Hole dish (41) are along pipeline (2) sliding connection, orifice plate (42) rotate with hole dish (41) to be connected, orifice plate (42) fixedly connected with gag lever post (43), gag lever post (43) threaded connection has spring to keep off seat (45), gag lever post (43) outside cover is equipped with spring (44), spring (44) connect between hole dish (41) and spring keeps off seat (45), hole dish (41) intercommunication has pressure release hose (16), pressure release hose (16) communicate to the outside gas holder of pipeline (2), pressure release hose (16) are connected with one-way air outlet valve (17).

2. The chromatography-fourier infrared combination analysis system according to claim 1, wherein a turbofan (11) is rotatably connected to a side of the aperture plate (42) facing away from the aperture plate (41).

3. The chromatography fourier infrared combination analysis system according to claim 1, wherein the transmission assembly (6) comprises a first toothed plate (61), a second toothed plate (62), a gear (63) and a second spring (64);

A pinion rack (61) and punch disc (41) fixed connection, no. two pinion rack (62) and piston board (10) fixed connection, gear (63) are connected with the inner wall rotation of pipeline (2), just No. one pinion rack (61) and No. two pinion rack (62) all mesh with gear (63), no. two spring (64) are connected between a pinion rack (61) and piston board (10).

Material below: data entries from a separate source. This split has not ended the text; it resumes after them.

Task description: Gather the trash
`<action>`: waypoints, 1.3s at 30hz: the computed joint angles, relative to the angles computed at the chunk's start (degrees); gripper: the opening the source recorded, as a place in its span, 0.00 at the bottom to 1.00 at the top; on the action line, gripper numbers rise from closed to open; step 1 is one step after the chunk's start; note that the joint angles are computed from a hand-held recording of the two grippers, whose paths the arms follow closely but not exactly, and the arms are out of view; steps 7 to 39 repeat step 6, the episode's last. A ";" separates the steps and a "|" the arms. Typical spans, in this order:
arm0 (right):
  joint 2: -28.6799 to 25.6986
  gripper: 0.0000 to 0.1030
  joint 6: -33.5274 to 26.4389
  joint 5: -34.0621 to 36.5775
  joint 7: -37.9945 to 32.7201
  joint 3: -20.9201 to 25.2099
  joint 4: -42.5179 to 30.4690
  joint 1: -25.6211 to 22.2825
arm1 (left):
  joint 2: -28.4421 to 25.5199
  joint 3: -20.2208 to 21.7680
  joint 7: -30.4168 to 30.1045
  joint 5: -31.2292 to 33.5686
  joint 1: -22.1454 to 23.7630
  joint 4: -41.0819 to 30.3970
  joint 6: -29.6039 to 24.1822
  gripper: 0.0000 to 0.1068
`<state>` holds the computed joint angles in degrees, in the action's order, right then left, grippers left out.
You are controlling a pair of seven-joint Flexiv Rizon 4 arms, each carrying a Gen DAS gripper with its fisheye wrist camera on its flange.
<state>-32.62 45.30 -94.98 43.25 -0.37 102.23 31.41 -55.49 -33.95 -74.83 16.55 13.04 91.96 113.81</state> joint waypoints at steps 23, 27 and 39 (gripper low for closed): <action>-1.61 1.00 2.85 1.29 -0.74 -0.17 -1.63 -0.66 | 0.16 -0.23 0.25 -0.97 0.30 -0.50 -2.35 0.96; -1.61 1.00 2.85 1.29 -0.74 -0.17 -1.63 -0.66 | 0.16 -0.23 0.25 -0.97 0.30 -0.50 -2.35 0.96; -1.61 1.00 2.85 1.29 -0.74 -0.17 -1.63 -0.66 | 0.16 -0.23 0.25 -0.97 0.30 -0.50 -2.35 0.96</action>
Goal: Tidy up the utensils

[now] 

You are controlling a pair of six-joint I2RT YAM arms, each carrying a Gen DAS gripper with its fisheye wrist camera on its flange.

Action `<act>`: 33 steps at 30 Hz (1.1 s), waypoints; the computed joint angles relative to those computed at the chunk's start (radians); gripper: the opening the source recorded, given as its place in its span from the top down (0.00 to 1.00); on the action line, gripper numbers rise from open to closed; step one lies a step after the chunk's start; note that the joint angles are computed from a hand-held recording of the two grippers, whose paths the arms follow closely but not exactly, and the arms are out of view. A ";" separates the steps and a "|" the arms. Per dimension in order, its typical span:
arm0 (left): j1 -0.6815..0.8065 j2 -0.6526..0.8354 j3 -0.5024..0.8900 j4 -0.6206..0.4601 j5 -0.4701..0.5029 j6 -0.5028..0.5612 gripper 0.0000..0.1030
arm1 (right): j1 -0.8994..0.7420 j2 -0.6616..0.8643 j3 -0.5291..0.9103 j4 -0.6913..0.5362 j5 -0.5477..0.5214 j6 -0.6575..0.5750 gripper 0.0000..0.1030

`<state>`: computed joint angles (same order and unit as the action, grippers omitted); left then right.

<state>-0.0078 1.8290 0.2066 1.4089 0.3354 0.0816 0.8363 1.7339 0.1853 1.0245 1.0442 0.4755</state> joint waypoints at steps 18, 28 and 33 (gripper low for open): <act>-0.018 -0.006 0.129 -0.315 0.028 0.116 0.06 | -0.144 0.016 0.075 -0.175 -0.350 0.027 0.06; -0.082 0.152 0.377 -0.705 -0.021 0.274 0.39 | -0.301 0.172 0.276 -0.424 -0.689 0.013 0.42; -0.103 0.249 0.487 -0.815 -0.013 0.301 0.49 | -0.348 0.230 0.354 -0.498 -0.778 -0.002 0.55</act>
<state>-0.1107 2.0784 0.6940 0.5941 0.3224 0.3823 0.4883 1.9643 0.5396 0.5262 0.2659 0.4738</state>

4. The chromatography fourier infrared combined analysis system according to claim 1, wherein the air outlet pipe (7) is fixedly connected with a driven wheel (12), the fixing plate (5) is fixedly connected with a motor (13), an output shaft of the motor (13) is fixedly connected with a driving wheel (14), the driving wheel (14) is meshed with the driven wheel (12), and the air outlet pipe (7) is annularly provided with a plurality of shunt pipes (15).

5. The chromatography fourier infrared combination analysis system according to claim 1, wherein helium is stored in the gas cylinder (1).

6. A method for chromatographic fourier infrared combined analysis applied to the chromatographic fourier infrared combined analysis system according to any one of claims 1 to 5, characterized by comprising the steps of:

step (1): feeding the sample from the sample inlet into the dosing ring;

Step (II): ten-way valve action is performed in 0min, and the sample is driven into the chromatographic column by the carrier gas I;

Step (III): impurities with retention time in front of phosphane directly enter an infrared spectrum detection device;

Step (IV): when the time is 1.6min, the six-way valve acts, the main peak of the phosphane flows out from the emptying valve, the six-way valve is reset for 1.95min, and impurities with retention time in front of the phosphane directly enter the infrared spectrum detection device;

Step (five): the pressure control device is used for controlling the air pressure during the test of the infrared spectrum detection device, and the infrared spectrum detection device records the inflow component analysis within 0-3 min.